Why it happens: glibc resolver + search domain + ndots rules. If a name has fewer dots than ndots, glibc tries name + search first. Even without an explicit search, glibc can derive one from your host’s FQDN. Public *.domain makes the mistake look like success.
What we’ll do: Tell NetworkManager to stop managing /etc/resolv.conf, then write a minimal resolver with no search list and ndots:1, pointing at your internal DNS. In this environment, doing this on the DNS server host was enough because it’s the choke point for lookups.

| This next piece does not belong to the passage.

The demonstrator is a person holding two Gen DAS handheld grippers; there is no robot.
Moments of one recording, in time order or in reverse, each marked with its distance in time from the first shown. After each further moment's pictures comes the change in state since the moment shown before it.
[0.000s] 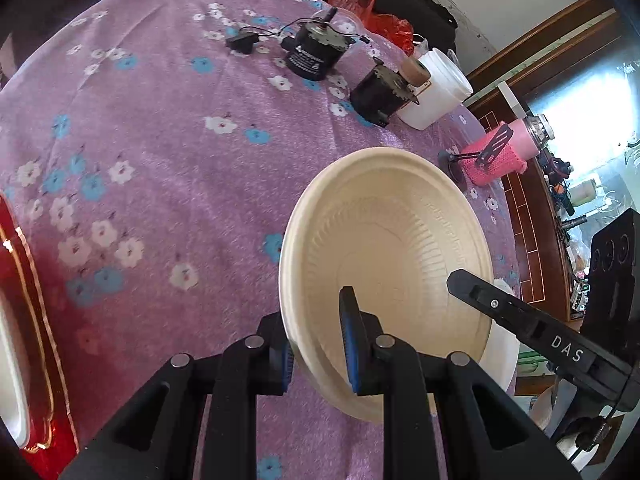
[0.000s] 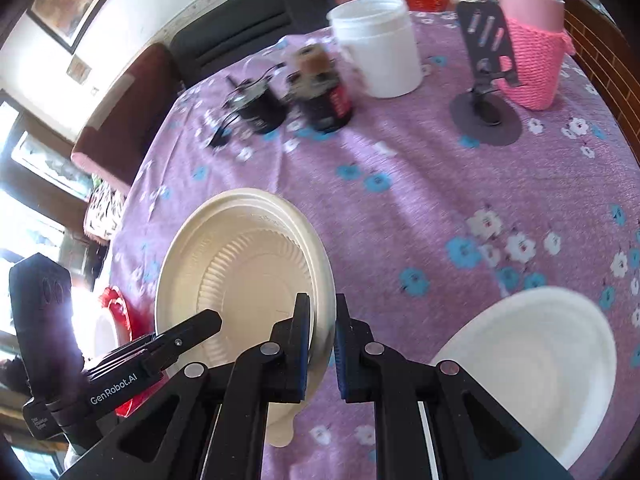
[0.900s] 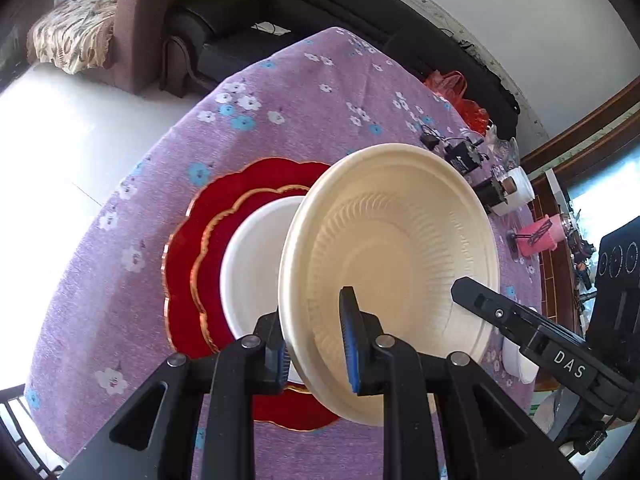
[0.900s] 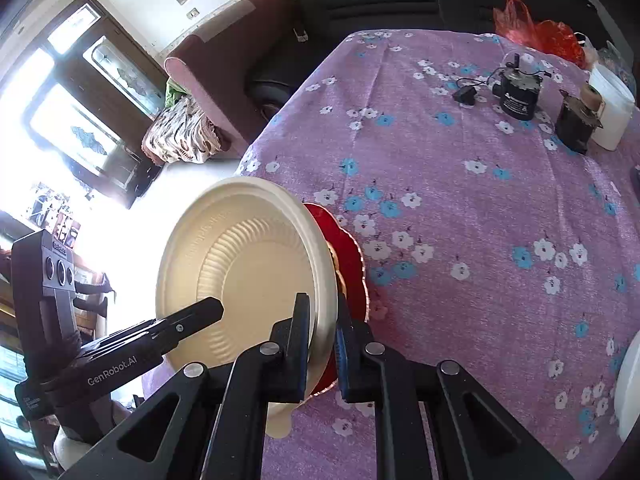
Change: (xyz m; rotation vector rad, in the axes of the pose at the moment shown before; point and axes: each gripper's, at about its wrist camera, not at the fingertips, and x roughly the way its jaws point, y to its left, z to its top) left arm -0.163 0.188 -0.053 -0.213 -0.196 0.135; right arm 0.040 0.255 -0.080 -0.317 0.060 0.133
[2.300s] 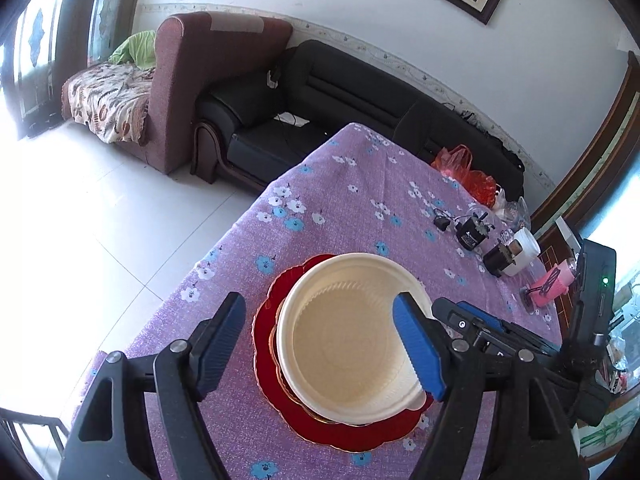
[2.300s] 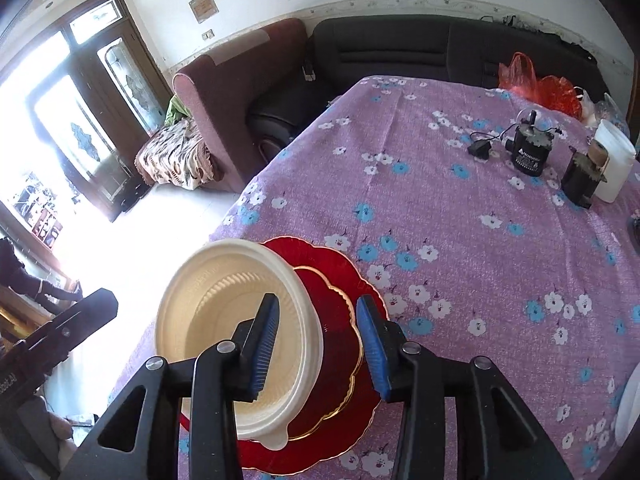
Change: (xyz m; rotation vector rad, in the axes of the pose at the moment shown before) left arm -0.078 0.021 -0.011 0.034 -0.353 0.070; right arm 0.019 0.031 0.003 -0.109 -0.190 -0.101
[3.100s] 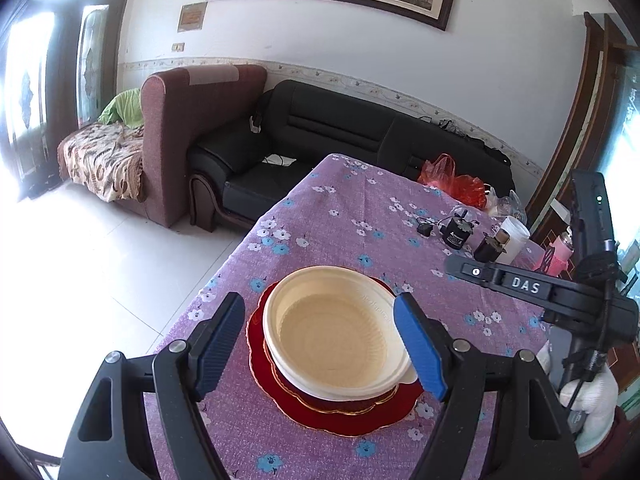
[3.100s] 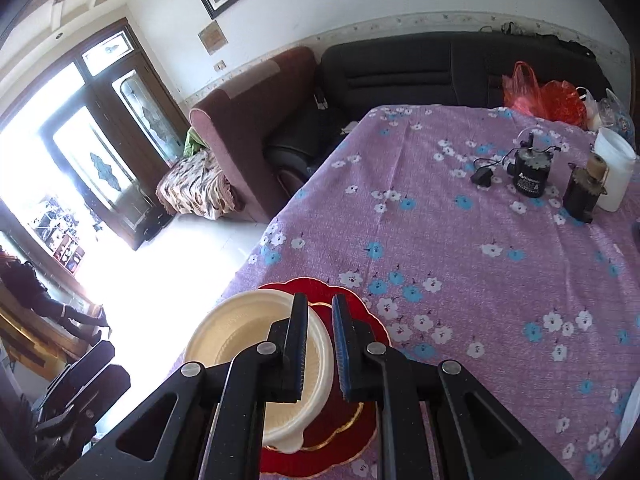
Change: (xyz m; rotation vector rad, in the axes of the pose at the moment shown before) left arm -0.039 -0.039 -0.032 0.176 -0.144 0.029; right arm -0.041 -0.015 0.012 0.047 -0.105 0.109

Copy-paste fix (replace 192.168.8.10 with your DNS IP):
# Stop NetworkManager from managing resolv.conf
mkdir -p /etc/NetworkManager/conf.d
cat >/etc/NetworkManager/conf.d/dns-none.conf <<'EOF'
[main]
dns=none
EOF
systemctl restart NetworkManager
# Write a minimal resolver (no search, try literal names first)

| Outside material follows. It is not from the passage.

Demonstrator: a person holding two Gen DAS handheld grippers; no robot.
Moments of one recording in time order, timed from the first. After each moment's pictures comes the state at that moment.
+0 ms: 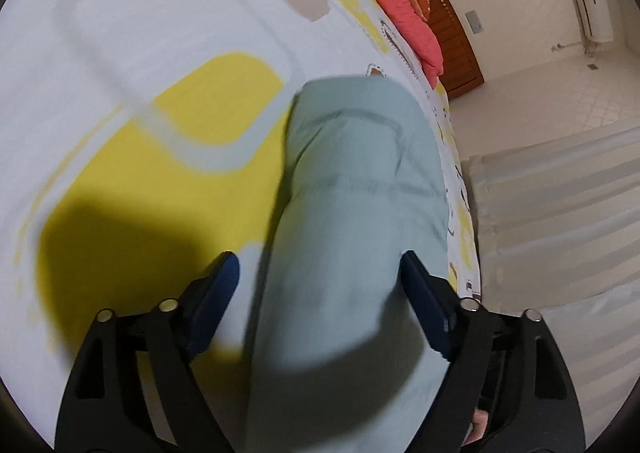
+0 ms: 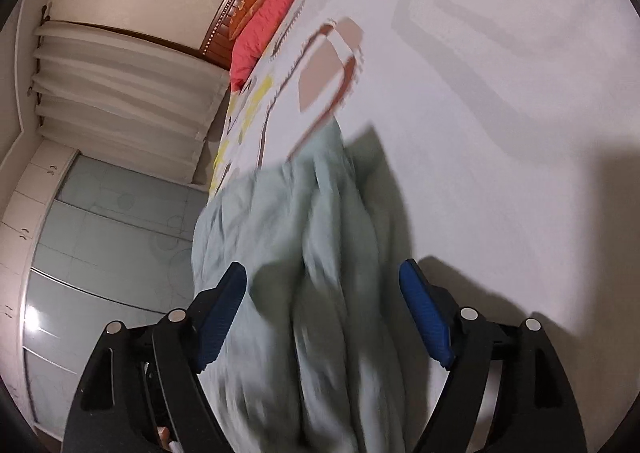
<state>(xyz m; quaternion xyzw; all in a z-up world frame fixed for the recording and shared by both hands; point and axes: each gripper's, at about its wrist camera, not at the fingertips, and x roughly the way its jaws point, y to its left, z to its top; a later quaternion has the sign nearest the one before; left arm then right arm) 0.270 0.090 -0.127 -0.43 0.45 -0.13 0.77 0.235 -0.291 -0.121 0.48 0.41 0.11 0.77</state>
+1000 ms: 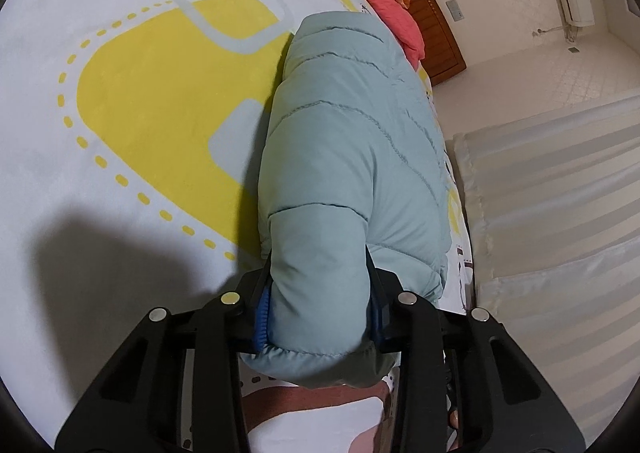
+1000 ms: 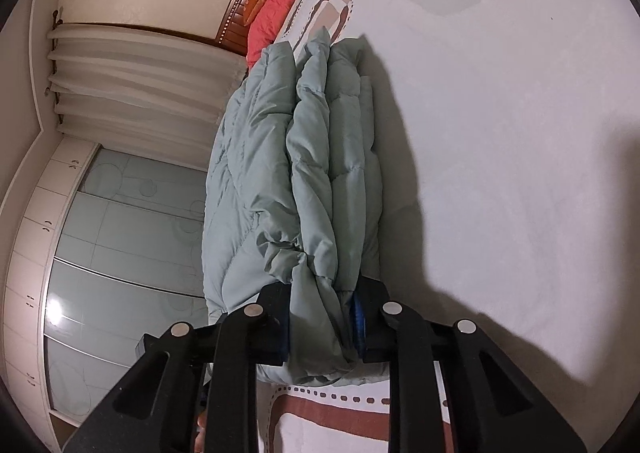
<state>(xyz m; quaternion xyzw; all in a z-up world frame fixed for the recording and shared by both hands) 0.188 0.064 -0.131 -0.41 0.45 -0.15 0.78 0.172 -0.262 -0.143 0.50 0.41 0.15 0.75</state>
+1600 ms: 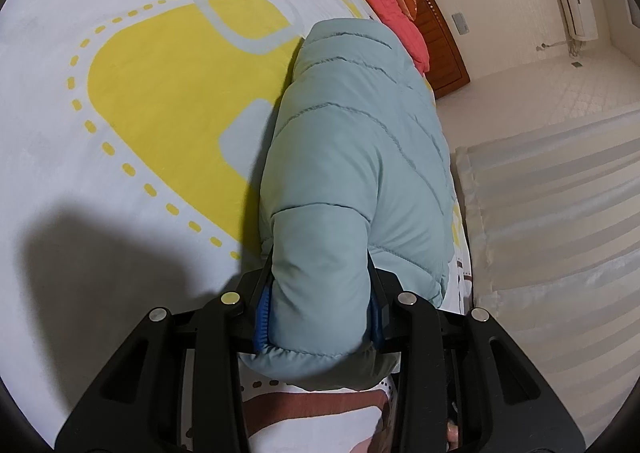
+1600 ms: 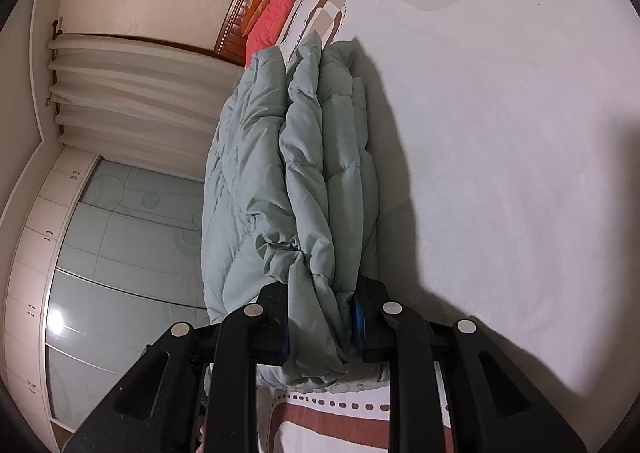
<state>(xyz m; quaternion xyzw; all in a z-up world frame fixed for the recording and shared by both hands) 0.180 0.057 -0.139 -0.43 0.43 -0.14 0.78 0.165 -0.263 -0.150 0.51 0.39 0.14 0.75</state>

cat >/etc/resolv.conf <<'EOF'
nameserver 192.168.8.10
options ndots:1
EOF
How to verify quickly:
# Should show exactly the two lines you wrote
cat /etc/resolv.conf
# The absolute form (trailing dot) must resolve internally
getent hosts oauth-openshift.apps.bm.tayyabtahir.com.

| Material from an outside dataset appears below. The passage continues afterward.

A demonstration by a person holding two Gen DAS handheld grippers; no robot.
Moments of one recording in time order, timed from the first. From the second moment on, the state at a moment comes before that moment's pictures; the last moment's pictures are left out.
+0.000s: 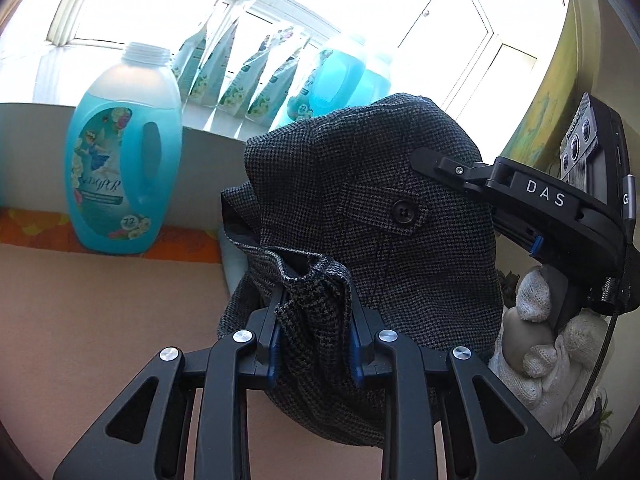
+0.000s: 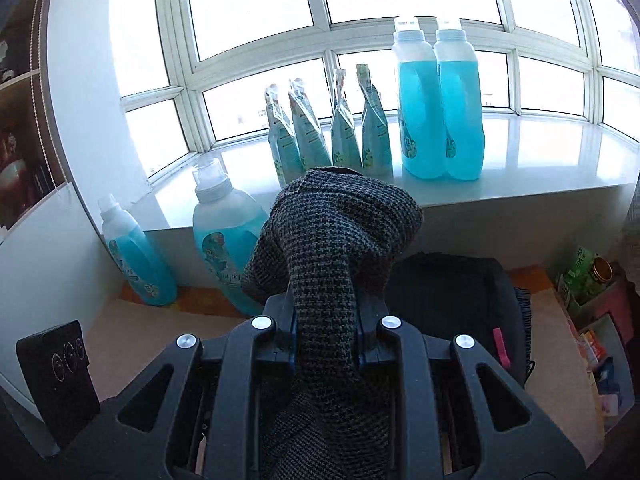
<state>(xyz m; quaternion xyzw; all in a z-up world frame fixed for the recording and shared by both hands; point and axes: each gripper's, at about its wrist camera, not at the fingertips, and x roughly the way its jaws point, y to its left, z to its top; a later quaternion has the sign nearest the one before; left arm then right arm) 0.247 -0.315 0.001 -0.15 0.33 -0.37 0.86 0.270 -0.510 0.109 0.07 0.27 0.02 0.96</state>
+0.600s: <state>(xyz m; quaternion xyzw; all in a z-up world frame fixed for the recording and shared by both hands) 0.305 -0.417 -0.060 -0.11 0.36 -0.38 0.84 0.374 -0.629 0.044 0.03 0.32 -0.05 0.94</state>
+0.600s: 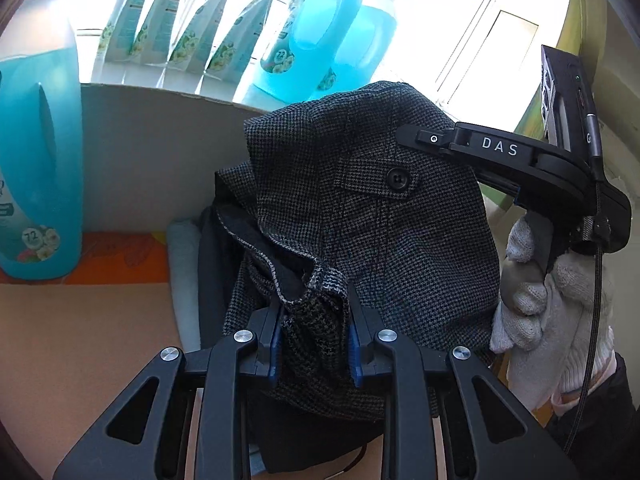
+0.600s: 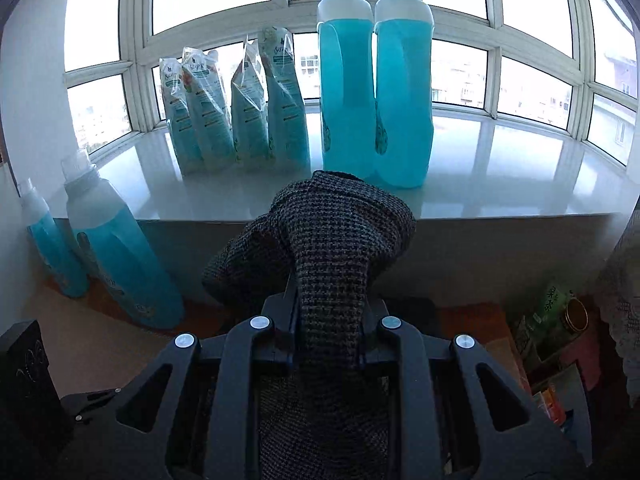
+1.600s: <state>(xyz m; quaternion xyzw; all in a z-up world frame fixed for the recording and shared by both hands) 0.232 -0.353 -0.019 0.00 0.31 -0.33 0.89 0.239 -0.593 0.038 0.06 0.31 -0.14 0.94</state>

# The non-absolute form should also resolve to your internal VIP now
getent hosts oauth-openshift.apps.bm.tayyabtahir.com
If suffixing still appears: your host’s FQDN is supplying a default domain. Either make the hostname short or force an “empty” search.
# Option A: short hostname (no dots)
hostnamectl set-hostname bastian
# Option B: explicitly set root search (prevents meaningful suffixing)
nmcli con mod ens33 ipv4.dns-search "." ipv6.dns-search "."
nmcli con down ens33 && nmcli con up ens33
OpenShift sanity checks (once DNS is sane):
oc get co authentication console -o wide # auth/console should recover
POD=$(oc -n openshift-console get pod -l app=console -o jsonpath='{.items[0].metadata.name}')
BASE=$(oc get ingresses.config/cluster -o jsonpath='{.spec.domain}')
oc exec -n openshift-console "$POD" -c console -- \
curl -sI --max-time 8 --cacert /var/oauth-serving-cert/ca-bundle.crt \
https://oauth-openshift."$BASE"/healthz # expect HTTP/1.1 200 OK
Notes you might need:
Pods have their own resolver. If a workload still plays games with suffixes, set pod DNS options:
spec:
dnsConfig:
options:
- name: ndots
value: "1"
or env var: RES_OPTIONS=ndots:1.
If you must keep a search domain on clients but want to “catch” doubled names at your dnsmasq, add VIP answers:
# /etc/dnsmasq.conf
address=/.apps.bm.tayyabtahir.com/192.168.8.28
address=/apps.bm.tayyabtahir.com.bm.tayyabtahir.com/192.168.8.28
systemctl restart dnsmasq
Reducing/avoiding public wildcards (*.bm.tayyabtahir.com) removes a whole class of “wrong but valid” answers.
Rollback (if you ever want NM to manage DNS again):
rm -f /etc/NetworkManager/conf.d/dns-none.conf
systemctl restart NetworkManager
# /etc/resolv.conf will be regenerated from DHCP/NM
FAQ
Q: Why not just set ndots:1 and keep search? A: You can. It makes the resolver try the literal name first. But if the first try fails or your app uses short names, the search domain still applies. Removing NM control of resolv.conf and omitting the search list eliminates surprises.
Q: Why did doing this only on the DNS server fix my cluster? A: In this environment, the DNS server host was the choke point that ultimately answered (or forwarded) app/route lookups. Ensuring it never appended/forwarded accidental, doubled names prevented the wrong answers from being cached/propagated. In other topologies you may also need to adjust clients/pods.
Q: What about public wildcard DNS? A: If feasible, narrow or remove public wildcards (*.bm.tayyabtahir.com). That stops “wrong but valid” answers from the Internet when a doubled name escapes your network.